One of Japan’s top medical universities has been systematically blocking female applicants from entering the school for at least eight years, local news agencies reported on Thursday.
Details about the tampering were leaked amid an investigation into top administrators at Tokyo Medical University, who came under fire in June for accepting bribes from an education ministry official. Masahiko Usui, chairman of the school's board of regents, and Mamoru Suzuki, the university president, resigned last month after allegations that they had inflated the grades of the ministry official's son to secure him a spot at the school.
Of the 1,019 female applicants to the university in 2018, 30 women — less than 3 percent — were eventually accepted. Nearly 9 percent of male applicants gained admission, the Asahi Shimbun reported.
Kyoko Tanebe, an executive board member at the Japan Joint Association of Medical Professional Women, told the Japan Times that other medical institutions probably have similar policies that discriminate against female applicants. According to recent data from the Organization for Economic Co-operation and Development, women make up less than a quarter of doctors in Japan — the lowest proportion among the 34 OECD countries studied.
Share of female doctors: https://t.co/IdOCkVF10E @OECD_Social @OECDEduSkills pic.twitter.com/bIuNjY607F— Alvaro Santos Pereira (@santospereira_a) March 8, 2017
So why is a country that is battling a shortage of doctors to support its aging population trying to bar qualified candidates from getting training?
According to an unnamed source who spoke to the Yomiuri Shimbun, the school thought female students would eventually leave the medical profession to give birth and raise their children. “There was a silent understanding [to accept more male students] as one way to resolve the doctor shortage,” the source said, adding that the policy was a “necessary evil.”
It is true that female physicians tend to leave the profession at much higher rates than their male counterparts (particularly when they become mothers), but many disagree that keeping them out of medical school is an appropriate or effective response.
“It's a systematic problem in Japanese society that we're not supporting our mothers, but . . . this is the worst possible way to fix the problem,” said Yusuke Tsugawa, a Japanese doctor working as an assistant professor of medicine at UCLA.
In a widely read study published last year, Tsugawa found that patients treated by female physicians in the United States had significantly lower mortality rates and readmission rates than those cared for by male physicians at the same hospital.
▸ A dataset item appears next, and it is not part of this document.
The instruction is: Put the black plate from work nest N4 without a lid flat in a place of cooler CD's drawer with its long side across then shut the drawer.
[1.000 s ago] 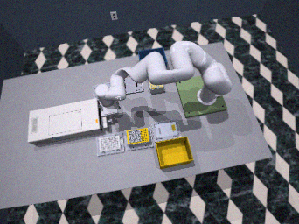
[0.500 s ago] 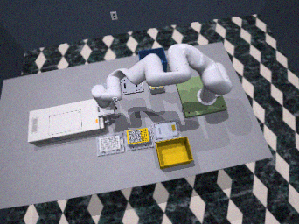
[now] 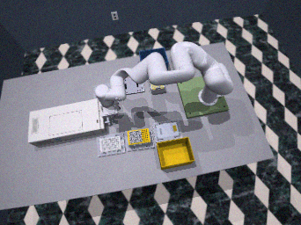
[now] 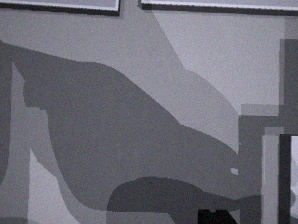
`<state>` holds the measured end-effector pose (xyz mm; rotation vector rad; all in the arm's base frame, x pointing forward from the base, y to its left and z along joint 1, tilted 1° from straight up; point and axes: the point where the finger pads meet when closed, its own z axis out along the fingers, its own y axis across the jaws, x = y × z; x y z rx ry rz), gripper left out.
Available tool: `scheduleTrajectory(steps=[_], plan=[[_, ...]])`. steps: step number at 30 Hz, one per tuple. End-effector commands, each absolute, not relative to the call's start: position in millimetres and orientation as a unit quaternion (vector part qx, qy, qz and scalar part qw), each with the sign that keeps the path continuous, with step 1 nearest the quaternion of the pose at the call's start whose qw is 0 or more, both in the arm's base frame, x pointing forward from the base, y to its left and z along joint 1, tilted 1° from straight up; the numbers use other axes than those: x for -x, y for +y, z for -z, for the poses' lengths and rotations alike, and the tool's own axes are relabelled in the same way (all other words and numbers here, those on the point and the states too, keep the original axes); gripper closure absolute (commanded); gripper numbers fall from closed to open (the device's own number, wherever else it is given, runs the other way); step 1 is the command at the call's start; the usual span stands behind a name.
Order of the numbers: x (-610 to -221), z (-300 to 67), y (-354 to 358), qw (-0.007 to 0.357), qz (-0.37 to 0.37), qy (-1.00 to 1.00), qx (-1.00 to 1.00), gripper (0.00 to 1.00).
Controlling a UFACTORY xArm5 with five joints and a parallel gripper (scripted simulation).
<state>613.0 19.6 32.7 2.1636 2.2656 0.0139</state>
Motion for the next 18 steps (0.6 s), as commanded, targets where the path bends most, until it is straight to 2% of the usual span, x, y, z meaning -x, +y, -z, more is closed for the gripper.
scheduleTrajectory(steps=[1,18], plan=[[-611.7,-34.9,19.5,0.01,-0.003,0.723,-0.691,1.0],[-586.7,-34.4,18.3,0.01,-0.003,0.723,-0.691,1.0]])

These findings may not be directly translatable to Japan, but Tsugawa believes it is still unwise to exclude potential female doctors. Barring qualified candidates from medical school, particularly as Japan continues to grapple with an aging population, will harm the country in the long run, he said.
And even if Japanese women do drop out of the profession at higher rates than men right now, it is not the role of medical schools to fix that, Tsugawa argued. “Their job, their role and their mission is to train the doctors. Their mission is not to ensure an optimal workforce in Japan,” he said.